Del mismo modo, la negación dialéctica a la situación vivida por los comuneros mapuches constituye un atropello a su dignidad humana. Expresiones que resaltan la fragilidad y vacilación del movimiento (con objeto de fragmentarlo), simplemente polarizan el asunto y lo conducen a un plano desde el que no es posible impulsar ningún tipo de acuerdo.
Por cierto, no es mi intensión caricaturizar la emblemática resistencia de los huelguistas con analogías y eufemismos que no van al caso, pues resulta evidente que la condición actual de los comuneros no puede compararse con la figura ancestral de guerrero indómito que ronda, hasta nuestros días, el imaginario colectivo nacional (esto sin desmedro de que esta figura prevalezca en el corazón y memoria del pueblo mapuche). Un símbolo que identifica el presente del comunero y que marca una nueva etapa en la relación estado-chileno/pueblo-mapuche, es el destino trágico que une a muchas de las víctimas del terrorismo político y que acabó con la vida de jóvenes como Alex Lemún, Juan Collihuin, Matías Catrileo, Jhonny Cariqueo y Jaime Mendoza Collio. Hoy, la oposición milenaria se ejerce desde una nueva trinchera. Al frente, el rostro mancebo del combatiente y la mirada vetusta del sabio, elementos que configuran el aspecto lozano del comunero actual para quien su lucha va de lo territorial a lo patrimonial.
Ello explica el surgimiento de iniciativas comunitarias de recuperación, conservación y defensa del patrimonio cultural de los pueblos originarios. Como ocurre, por ejemplo, en el caso de la Aldea Intercultural-Museo Centro Cultural- Trawupeyüm, perteneciente a la comunidad mapuche Curarrehue, en la IX Región. Asimismo encontramos el caso de los museos de Sitio Aldea de Tulor y Pukará de Quitor, de la II Región de Antofagasta, ambos, auto-gestionados por grupos étnicos atacameños. En todas estas iniciativas, la experiencia comunitaria constituye un instrumento de inclusión social y quiebre hegemónico.

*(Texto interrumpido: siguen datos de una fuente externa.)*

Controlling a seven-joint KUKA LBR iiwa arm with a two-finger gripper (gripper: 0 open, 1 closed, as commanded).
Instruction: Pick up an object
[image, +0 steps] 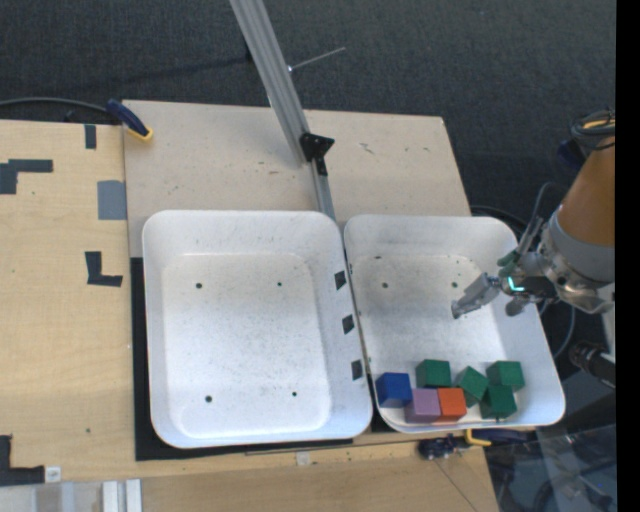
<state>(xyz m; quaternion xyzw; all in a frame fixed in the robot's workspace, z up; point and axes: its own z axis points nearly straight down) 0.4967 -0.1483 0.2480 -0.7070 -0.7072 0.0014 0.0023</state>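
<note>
We see the blocks (450, 390) bunched in the right bin's (400, 250) near corner, small matte cubes: a blue cube (394, 387) on the left, a lilac cube (426, 403) and an orange cube (452, 402) touching side by side, and four green cubes (489, 385) behind and to their right, some tilted. They sit well apart from the gripper (470, 300), which hangs over the bin's bare, speckled floor near the far right side. We see one grey finger (477, 295) slanting down to the left with nothing on it; we cannot tell how far the gripper is open. The arm (590, 225) is grey with an orange band. The left bin (240, 230) is shallow white plastic with rounded corners and dark specks. Both bins rest on a pale wooden bench (60, 300). A metal rail (280, 80) slants across the top.
</note>
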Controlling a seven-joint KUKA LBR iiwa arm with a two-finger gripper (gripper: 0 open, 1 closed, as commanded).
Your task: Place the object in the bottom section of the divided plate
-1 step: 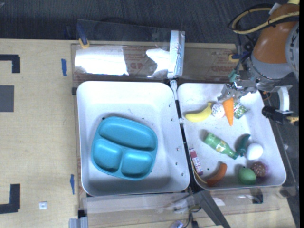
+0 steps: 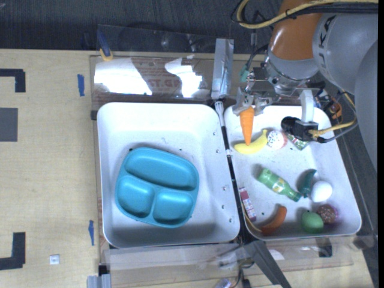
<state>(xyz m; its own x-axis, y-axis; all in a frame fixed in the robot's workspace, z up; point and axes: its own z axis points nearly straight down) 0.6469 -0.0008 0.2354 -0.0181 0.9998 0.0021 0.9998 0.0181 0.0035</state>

A pesar de que esta clase de defensa patrimonial se repite en otros ámbitos de la sociedad. El modelo neoliberal ha logrado instalar una lógica de supresión, basada en aquello que el profesor José Miguel Vera Lara ha denominado una pragmática letal. Así, por ejemplo, la creciente persecución a dirigentes vecinales que con mucho esfuerzo han logrado implementar radios comunitarias en distintas poblaciones de nuestra capital (y que carabineros terminó por desmantelar, vulnerando cualquier derecho a libre expresión), es una muestra de cómo la difusión cultural en nuestro país se castiga con clandestinidad y represión.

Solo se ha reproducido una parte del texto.